Please write out the listing again, keeping every character the same.
== Collected material
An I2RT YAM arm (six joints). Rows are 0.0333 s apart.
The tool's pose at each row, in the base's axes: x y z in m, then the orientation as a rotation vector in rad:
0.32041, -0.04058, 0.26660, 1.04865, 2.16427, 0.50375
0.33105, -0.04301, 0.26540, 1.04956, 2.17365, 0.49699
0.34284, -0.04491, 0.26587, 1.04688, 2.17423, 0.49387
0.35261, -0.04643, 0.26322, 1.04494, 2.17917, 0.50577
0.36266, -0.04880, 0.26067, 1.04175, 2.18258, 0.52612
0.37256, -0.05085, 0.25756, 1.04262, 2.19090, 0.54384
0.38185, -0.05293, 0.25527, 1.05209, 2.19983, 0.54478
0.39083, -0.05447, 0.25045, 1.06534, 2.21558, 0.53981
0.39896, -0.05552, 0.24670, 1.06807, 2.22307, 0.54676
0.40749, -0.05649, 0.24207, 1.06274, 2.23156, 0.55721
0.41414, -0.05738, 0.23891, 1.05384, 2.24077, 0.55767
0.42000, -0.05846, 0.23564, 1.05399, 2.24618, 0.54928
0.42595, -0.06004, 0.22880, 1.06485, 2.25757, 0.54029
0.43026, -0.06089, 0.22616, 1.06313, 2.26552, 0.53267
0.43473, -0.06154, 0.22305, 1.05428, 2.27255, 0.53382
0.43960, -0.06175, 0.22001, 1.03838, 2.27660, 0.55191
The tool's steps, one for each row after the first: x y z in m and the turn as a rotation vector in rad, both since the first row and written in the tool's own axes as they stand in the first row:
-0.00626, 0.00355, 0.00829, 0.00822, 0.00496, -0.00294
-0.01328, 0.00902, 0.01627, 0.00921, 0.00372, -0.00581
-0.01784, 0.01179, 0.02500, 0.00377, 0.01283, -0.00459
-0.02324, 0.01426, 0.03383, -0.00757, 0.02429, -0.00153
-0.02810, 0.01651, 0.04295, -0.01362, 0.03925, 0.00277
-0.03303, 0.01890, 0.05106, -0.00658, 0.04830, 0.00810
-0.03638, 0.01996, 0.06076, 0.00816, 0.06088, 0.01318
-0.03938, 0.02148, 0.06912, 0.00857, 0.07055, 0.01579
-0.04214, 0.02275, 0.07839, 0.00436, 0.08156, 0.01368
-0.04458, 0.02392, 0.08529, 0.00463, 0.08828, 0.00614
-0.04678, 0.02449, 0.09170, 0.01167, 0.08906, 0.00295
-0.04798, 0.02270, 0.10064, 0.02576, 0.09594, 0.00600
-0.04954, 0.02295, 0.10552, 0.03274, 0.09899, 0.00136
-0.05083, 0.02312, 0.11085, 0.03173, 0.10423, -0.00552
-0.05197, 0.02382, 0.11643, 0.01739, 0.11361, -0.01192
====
◆ **Answer to this problem**
An I2RT YAM arm (six joints). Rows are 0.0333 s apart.
The tool's pose at each row, in the base's axes: x y z in m, then the orientation as a rotation vector in rad:
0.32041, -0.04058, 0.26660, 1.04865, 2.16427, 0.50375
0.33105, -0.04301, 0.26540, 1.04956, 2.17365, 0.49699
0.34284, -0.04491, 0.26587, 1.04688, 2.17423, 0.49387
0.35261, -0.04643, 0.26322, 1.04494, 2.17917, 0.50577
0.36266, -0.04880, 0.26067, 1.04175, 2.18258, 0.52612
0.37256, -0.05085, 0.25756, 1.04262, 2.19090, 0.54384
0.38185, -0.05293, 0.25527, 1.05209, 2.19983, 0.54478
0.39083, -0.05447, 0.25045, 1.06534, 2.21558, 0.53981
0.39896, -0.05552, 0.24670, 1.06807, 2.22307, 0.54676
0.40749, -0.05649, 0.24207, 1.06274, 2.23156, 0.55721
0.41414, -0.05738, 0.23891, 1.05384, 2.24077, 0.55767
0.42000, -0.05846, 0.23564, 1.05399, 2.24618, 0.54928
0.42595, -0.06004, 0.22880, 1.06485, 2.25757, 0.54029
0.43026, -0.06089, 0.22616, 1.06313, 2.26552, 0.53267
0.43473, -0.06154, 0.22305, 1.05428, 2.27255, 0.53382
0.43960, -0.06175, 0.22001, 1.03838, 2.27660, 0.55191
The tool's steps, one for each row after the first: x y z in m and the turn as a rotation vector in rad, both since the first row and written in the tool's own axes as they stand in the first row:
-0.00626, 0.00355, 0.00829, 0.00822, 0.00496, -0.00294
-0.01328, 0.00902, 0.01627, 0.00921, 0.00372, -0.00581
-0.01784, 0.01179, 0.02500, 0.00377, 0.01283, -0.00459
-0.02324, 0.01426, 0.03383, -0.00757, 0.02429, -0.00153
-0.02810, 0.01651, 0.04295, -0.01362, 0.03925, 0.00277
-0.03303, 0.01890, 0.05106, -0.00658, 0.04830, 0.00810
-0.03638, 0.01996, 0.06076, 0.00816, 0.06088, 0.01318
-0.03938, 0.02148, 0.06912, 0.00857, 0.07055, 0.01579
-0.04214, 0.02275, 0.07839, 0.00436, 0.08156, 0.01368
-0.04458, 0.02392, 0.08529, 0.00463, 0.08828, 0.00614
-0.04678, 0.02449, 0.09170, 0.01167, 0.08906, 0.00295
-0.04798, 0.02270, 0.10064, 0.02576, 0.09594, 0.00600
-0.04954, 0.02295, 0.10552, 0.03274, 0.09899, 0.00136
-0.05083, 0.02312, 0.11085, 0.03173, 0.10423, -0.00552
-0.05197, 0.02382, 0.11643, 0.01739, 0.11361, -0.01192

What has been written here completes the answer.